■ DATASET EXCERPT ■
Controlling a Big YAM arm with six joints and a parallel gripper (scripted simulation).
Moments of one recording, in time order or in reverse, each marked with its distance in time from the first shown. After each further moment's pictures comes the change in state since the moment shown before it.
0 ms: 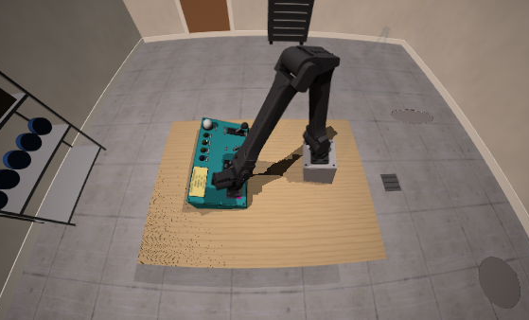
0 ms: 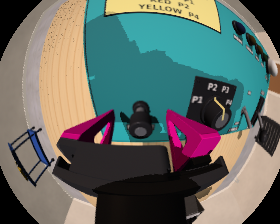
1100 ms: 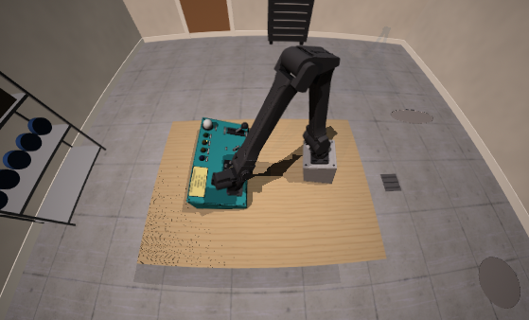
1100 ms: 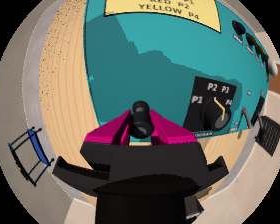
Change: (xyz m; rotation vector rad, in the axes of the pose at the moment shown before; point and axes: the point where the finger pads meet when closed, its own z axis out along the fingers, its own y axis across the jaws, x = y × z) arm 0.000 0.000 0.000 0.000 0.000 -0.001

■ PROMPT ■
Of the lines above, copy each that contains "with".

■ FINISHED TASK ■
Controlling a Big YAM arm with six joints and a parallel gripper (scripted simulation).
Moments of one recording, in time order or in reverse, each marked with its distance in time from the first shown. After each further moment's pictures comes the change in state since the moment shown before it.

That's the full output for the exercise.